=== What you need to do ===
Go through the records and filter out every line lacking the word "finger"; copy the lines that remain.
(Beginning of Records provided)
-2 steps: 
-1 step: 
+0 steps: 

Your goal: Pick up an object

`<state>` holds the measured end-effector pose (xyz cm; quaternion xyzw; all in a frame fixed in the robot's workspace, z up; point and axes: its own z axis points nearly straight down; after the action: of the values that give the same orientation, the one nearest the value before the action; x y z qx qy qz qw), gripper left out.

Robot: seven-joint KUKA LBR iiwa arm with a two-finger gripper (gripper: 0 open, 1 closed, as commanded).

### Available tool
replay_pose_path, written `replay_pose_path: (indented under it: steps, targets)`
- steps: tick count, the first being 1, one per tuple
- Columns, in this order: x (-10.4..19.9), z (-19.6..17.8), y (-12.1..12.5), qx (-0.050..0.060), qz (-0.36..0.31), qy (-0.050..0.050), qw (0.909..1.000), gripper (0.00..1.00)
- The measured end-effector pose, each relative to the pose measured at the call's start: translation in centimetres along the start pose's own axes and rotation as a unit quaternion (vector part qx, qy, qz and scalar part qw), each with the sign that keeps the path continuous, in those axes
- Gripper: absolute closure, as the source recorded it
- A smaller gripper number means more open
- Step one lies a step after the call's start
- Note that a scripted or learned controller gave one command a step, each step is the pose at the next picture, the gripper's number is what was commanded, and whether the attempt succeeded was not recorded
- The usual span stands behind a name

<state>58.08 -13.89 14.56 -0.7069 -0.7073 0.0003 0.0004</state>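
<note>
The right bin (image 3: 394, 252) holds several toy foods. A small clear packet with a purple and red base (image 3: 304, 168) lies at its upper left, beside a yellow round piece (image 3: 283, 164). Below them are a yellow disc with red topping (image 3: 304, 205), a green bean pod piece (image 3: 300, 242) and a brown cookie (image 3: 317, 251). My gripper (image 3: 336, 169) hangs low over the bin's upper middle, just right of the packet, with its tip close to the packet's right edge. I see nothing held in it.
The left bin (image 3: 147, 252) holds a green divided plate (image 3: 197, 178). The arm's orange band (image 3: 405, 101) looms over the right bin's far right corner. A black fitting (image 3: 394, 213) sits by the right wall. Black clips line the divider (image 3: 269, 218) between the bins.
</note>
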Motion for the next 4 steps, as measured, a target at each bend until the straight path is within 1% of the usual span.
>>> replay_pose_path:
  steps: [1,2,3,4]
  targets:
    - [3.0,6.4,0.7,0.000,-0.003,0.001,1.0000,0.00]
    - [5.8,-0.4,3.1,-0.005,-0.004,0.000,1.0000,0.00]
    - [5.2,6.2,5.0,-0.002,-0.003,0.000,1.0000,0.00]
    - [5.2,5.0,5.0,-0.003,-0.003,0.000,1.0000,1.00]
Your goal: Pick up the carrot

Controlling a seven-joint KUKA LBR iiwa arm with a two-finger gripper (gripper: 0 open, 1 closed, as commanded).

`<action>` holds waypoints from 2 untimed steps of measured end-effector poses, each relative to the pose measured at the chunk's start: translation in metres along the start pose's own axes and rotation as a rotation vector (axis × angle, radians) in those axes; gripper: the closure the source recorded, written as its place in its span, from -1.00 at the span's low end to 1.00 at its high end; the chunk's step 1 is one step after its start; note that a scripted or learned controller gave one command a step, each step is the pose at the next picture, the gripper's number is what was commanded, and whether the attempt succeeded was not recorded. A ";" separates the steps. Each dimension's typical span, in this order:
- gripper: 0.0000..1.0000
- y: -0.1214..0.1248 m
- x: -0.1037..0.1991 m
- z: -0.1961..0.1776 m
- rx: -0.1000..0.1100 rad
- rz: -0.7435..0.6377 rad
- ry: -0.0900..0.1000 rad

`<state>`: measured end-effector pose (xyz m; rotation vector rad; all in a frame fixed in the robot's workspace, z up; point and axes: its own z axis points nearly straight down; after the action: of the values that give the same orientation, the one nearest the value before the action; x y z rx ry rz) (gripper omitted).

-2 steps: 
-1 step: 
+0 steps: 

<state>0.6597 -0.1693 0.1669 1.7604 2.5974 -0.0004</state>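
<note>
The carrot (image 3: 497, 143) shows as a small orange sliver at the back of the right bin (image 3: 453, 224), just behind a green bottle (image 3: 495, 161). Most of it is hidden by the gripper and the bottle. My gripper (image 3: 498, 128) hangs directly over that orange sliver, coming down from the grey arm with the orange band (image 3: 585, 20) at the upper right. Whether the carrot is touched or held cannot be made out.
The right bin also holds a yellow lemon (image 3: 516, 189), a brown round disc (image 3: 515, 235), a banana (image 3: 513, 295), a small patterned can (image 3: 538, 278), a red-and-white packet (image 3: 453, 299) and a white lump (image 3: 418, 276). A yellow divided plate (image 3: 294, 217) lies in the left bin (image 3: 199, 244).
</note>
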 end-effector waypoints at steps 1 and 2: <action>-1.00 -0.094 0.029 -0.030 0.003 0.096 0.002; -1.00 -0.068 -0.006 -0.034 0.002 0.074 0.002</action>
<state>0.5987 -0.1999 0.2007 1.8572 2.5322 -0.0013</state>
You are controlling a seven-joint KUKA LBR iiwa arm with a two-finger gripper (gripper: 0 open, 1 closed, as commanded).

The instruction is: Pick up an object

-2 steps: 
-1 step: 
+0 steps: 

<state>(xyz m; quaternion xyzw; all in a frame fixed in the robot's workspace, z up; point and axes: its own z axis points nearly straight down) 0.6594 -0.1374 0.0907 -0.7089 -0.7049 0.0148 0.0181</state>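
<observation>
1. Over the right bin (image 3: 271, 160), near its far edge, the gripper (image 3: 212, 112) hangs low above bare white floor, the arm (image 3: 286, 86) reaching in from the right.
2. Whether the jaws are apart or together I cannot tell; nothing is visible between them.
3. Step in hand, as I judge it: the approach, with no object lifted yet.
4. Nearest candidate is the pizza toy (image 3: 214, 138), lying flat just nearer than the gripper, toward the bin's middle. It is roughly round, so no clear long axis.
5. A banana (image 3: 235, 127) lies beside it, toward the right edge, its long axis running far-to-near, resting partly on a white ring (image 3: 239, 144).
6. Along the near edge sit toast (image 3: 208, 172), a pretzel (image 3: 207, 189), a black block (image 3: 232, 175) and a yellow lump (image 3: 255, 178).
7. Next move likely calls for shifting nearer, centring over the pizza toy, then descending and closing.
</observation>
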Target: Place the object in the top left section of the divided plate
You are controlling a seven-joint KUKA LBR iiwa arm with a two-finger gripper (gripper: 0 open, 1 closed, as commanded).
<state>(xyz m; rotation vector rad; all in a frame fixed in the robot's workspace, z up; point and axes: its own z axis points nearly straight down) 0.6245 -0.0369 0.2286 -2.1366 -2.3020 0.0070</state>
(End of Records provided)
=== Solution for this problem ===
Robot: seven-joint KUKA LBR iiwa arm with a two-finger gripper (gripper: 0 open, 1 closed, as commanded).
Controlling a seven-joint KUKA LBR iiwa arm with a two-finger gripper (gripper: 0 open, 1 closed, as commanded).
You are controlling a seven-joint KUKA LBR iiwa arm with a two-finger gripper (gripper: 0 open, 1 closed, as commanded).
You are controlling a seven-joint KUKA LBR iiwa arm with a two-finger gripper (gripper: 0 open, 1 closed, as commanded).

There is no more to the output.